BELLISSANT Roger, Georges [Dictionnaire Algérie]

Par René Gallissot

Né le 6 juillet 1900 à Viels-Maisons (Aisne), mort le 26 avril 1985 à Mougins (Alpes-Maritimes) ; à partir de 1930, instituteur communiste en Oranie, à Tlemcen en 1937, organisateur des sociétés musicales et chorales ; beau-père de l’écrivain Mohamed Dib.

Roger Bellissant naquit dans le village où était mort son arrière grand-père Antoine, Rémy Bellissant. En retraite, il consacra une plaquette d’hommage à cet ancêtre, instituteur républicain en Seine-et-Marne sous le Second Empire, qui avait été emprisonné en 1851 à la prison de Coulommiers, après le coup d’État de Louis Napoléon Bonaparte et avait été ensuite communard.

Roger Bellissant passa par l’École normale d’instituteurs de Châlons-sur-Marne (1915-1918). Il devint instituteur avec son épouse dans son département natal voisin de l’Aisne jusqu’en 1930, avant de partir en Algérie. Après cinq années en poste à Oran puis deux ans à Aïn-el-Turk, les Bellissant effectuèrent la rentrée des classes à Tlemcen en octobre 1937. Mme Bellissant dirigeait l’école maternelle au centre de la ville, et les Bellissant habitaient le logement de fonction au-dessus de l’école.

Très vite, Roger Bellissant fut détaché à l’enseignement de la musique dans toutes les écoles de la ville « qui le voyait, son étui de violon à la main arpenter les rues matins et après-midi avec sa jambe raide » (M.Dib). La musique classique le faisait fréquenter les dames de la bonne société européenne ; pour la société Arts et Sciences de Tlemcen, il organisait des concerts au grand hôtel situé au dessus de la ville ou au Théâtre sur la place ; il fit ainsi venir à Tlemcen, tout jeune, Samson François pour jouer Chopin ou les Tortelier et Serge Prokofiev même. Communiste mais restant entre amis, ne fréquentant pas les cafés, aimablement, il pouvait se permettre de glisser l’Humanité dans les réunions, généralement musicales, de la bonne société. À la chorale des écoles qu’il dirigea de 1944 à 1955, il fit chanter une chanson composée par son grand-père évoquant son emprisonnement : L’oiseau captif.
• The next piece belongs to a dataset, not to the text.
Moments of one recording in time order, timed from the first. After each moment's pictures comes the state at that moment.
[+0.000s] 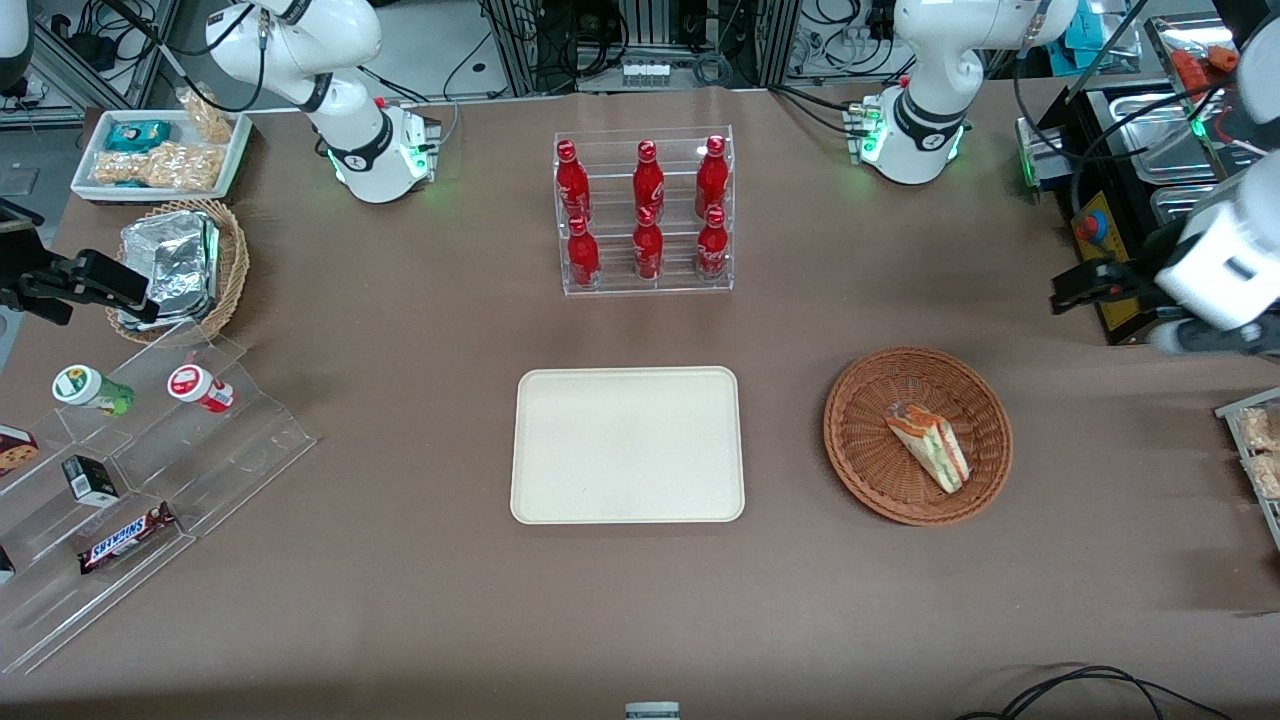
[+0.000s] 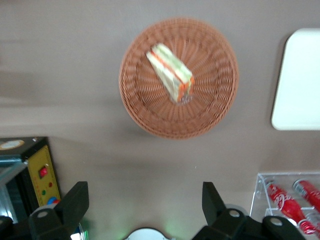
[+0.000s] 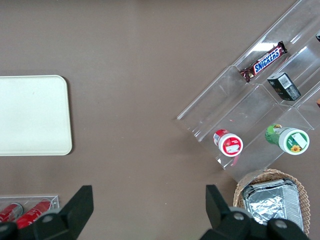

Au souvenir de Mohamed Dib, à cinquante ans de distance : « Au terme de chaque année scolaire, nous étions des milliers d’enfants, garçons et filles, à être conduits par nos maîtresses et nos maîtres respectifs, un dimanche matin, sur les deux places contigües de la ville qui n’en formaient qu’une en réalité…, nous entonnions d’une même voix sur l’air de l’Ode à la joie : Gloire -à toi, gloire – à toi Chère éco-le – laï-que… » Roger Bellissant dirigeait depuis l’étage du kiosque à musique. « C’était grandiose. Nous-mêmes les tout-petits, l’émotion nous prenait à la gorge. » Si dans son dernier livre inachevé, Laëzza, Mohamed Dib évoquea ces belles heures de Tlemcen dans les années 1930, ce n’est qu’en 1946 ou 1947, à 26 ou 27 ans, qu’il entra vraiment en relation avec Roger Bellissant dont il épousa la fille Colette, plus jeune de dix ans, en 1951.

Par ailleurs et auparavant, au moment du Front populaire et du Congrès musulman rassemblant PCA, CGT, Association des Oulémas et une partie de la gauche socialiste, la chorale ouvrière en tête des défilés du 1er Mai et d’autres manifestations, exécutait l’Internationale chantée en français et en arabe algérien sur orchestration algérienne donc. Dans les rues de Tlemcen, les partisans des Oulémas et les communistes et syndicalistes marchaient sous les drapeaux rouges ; les messalites déployaient le drapeau vert et blanc algérien. Beaucoup de nationalistes de Tlemcen, élèves des chorales de Roger Bellissant, conservaient la nostalgie de cette Algérie algérienne.

En 1957, Roger Bellissant prit sa retraite à Mougins sur la Côte d’azur.

Pour citer cet article :
https://maitron.fr/spip.php?article151498, notice BELLISSANT Roger, Georges [Dictionnaire Algérie] par René Gallissot, version mise en ligne le 25 décembre 2013, dernière modification le 10 septembre 2021.

Par René Gallissot

SOURCES : Correspondance de J. Girault avec R. Bellissant. — Portrait esquissé par Mohamed Dib dans son texte inachevé de publication posthume : Laëzza, Albin Michel, Paris, 2006. — Correspondance pour mise au point, de Colette Dib-Bellissant, La Celle Saint-Cloud, dernière maison de Mohamed Dib, du 20 janvier 2008.